Return every record exactly. Omit nothing.

** Opening RECORDS TO PROCESS block **

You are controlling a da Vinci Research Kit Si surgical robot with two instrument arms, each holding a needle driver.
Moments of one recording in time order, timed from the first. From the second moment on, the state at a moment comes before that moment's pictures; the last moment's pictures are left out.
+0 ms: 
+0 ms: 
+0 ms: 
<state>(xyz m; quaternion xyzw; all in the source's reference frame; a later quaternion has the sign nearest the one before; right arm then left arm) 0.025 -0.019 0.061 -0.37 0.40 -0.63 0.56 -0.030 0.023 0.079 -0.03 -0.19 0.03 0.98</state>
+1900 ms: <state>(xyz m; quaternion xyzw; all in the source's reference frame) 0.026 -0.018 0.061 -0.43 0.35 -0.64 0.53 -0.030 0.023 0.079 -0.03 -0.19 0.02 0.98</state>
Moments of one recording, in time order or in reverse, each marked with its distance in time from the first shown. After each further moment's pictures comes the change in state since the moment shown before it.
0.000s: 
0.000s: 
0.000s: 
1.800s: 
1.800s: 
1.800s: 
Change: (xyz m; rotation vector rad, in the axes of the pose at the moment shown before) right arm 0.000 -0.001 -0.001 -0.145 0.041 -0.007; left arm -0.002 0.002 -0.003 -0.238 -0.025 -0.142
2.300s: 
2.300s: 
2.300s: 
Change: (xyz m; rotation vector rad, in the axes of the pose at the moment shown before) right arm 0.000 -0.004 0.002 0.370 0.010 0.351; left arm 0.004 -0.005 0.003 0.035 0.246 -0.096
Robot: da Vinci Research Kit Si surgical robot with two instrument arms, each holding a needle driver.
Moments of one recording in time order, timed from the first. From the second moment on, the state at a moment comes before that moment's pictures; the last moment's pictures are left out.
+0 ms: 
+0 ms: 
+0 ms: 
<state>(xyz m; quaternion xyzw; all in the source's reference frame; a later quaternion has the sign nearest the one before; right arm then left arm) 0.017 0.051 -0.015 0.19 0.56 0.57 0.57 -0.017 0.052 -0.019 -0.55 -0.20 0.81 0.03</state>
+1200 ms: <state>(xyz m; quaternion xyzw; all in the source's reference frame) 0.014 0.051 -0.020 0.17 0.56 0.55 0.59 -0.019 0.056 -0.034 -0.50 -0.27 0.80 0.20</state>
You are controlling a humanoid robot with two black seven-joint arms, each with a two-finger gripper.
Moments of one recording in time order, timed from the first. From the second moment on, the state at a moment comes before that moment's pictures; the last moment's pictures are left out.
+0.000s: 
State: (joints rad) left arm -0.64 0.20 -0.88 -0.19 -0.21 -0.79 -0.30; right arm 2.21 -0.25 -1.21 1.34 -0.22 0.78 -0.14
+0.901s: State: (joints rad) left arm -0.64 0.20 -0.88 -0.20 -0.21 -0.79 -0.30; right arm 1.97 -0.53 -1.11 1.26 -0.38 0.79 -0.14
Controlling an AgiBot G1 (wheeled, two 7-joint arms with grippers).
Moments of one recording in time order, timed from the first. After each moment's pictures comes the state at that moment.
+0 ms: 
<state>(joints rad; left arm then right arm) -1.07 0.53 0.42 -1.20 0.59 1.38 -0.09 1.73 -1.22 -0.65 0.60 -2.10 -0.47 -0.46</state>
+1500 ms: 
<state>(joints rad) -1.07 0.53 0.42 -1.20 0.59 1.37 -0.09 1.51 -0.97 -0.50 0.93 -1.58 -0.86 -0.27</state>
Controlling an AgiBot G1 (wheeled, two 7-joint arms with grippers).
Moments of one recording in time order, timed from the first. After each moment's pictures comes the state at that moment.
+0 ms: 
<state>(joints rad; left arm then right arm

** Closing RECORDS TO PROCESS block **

TASK RESULT:
You are controlling a da Vinci Research Kit Si surgical robot with two instrument arms, each holding a needle driver.
Moments of one recording in time order, timed from the first. From the second moment on, the state at a moment comes before that moment's pictures; the last moment's pictures are left out.
+0 ms: 
+0 ms: 
+0 ms: 
<state>(xyz m; quaternion xyzw; all in the source's reference frame; a later quaternion has the sign nearest the one before; right arm then left arm) 0.025 -0.019 0.061 -0.37 0.40 -0.63 0.56 -0.030 0.023 0.079 -0.03 -0.19 0.03 0.98</state>
+1900 ms: <state>(xyz m; quaternion xyzw; all in the source's reference frame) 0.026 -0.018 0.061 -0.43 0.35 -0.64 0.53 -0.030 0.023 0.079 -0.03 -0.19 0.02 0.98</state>
Moments of one recording, in time order or in reverse, each marked with its distance in time from the first shown. After each further moment's pictures comes the change in state since the moment shown before it.
0.000s: 
0.000s: 
0.000s: 
1.800s: 
1.800s: 
1.800s: 
Change: (xyz m; rotation vector rad, in the axes of the pose at the moment shown before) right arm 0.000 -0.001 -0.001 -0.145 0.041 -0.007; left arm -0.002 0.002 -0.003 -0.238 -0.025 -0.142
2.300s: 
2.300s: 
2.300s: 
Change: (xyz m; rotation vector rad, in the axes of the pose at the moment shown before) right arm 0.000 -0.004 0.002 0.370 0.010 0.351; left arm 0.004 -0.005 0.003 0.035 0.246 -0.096
Robot: da Vinci Research Kit Si surgical robot with two instrument arms, each holding a needle driver.
Moments of one recording in time order, timed from the first. From the second moment on, the state at a moment comes before that moment's pictures; the last moment's pictures are left out.
+0 ms: 
+0 ms: 
+0 ms: 
<state>(xyz m; quaternion xyzw; all in the source's reference frame; a later quaternion has the sign nearest the one before; right arm then left arm) 0.017 0.051 -0.015 0.19 0.56 0.57 0.57 -0.017 0.052 -0.019 -0.55 -0.20 0.81 0.03</state>
+1200 ms: <state>(xyz m; quaternion xyzw; all in the source's reference frame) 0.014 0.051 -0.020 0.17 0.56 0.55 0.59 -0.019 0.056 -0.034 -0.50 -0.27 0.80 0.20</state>
You are controlling a humanoid robot with two black seven-joint arms, each with a two-finger gripper.
Moments of one recording in time order, timed from the first. From the second moment on, the state at a moment comes before that moment's pictures; the last moment's pictures are left out.
+0.000s: 
State: (joints rad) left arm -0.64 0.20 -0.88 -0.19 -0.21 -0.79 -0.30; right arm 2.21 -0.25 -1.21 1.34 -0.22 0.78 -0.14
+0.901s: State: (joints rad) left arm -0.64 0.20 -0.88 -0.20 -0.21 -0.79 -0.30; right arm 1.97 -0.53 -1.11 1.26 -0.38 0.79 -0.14
Controlling an AgiBot G1 (wheeled, two 7-joint arms with grippers).
Moments of one recording in time order, timed from the first. After each moment's pictures comes the state at that moment.
+0 ms: 
<state>(joints rad; left arm then right arm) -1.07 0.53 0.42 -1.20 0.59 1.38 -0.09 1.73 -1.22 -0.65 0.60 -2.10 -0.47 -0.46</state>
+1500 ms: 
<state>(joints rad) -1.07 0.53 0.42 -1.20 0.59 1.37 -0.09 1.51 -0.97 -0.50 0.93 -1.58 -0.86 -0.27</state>
Controlling an AgiBot G1 (wheeled, two 7-joint arms with grippers).
Moments of one recording in time order, timed from the first. After each moment's pictures comes the state at that moment.
+0 ms: 
<state>(joints rad; left arm then right arm

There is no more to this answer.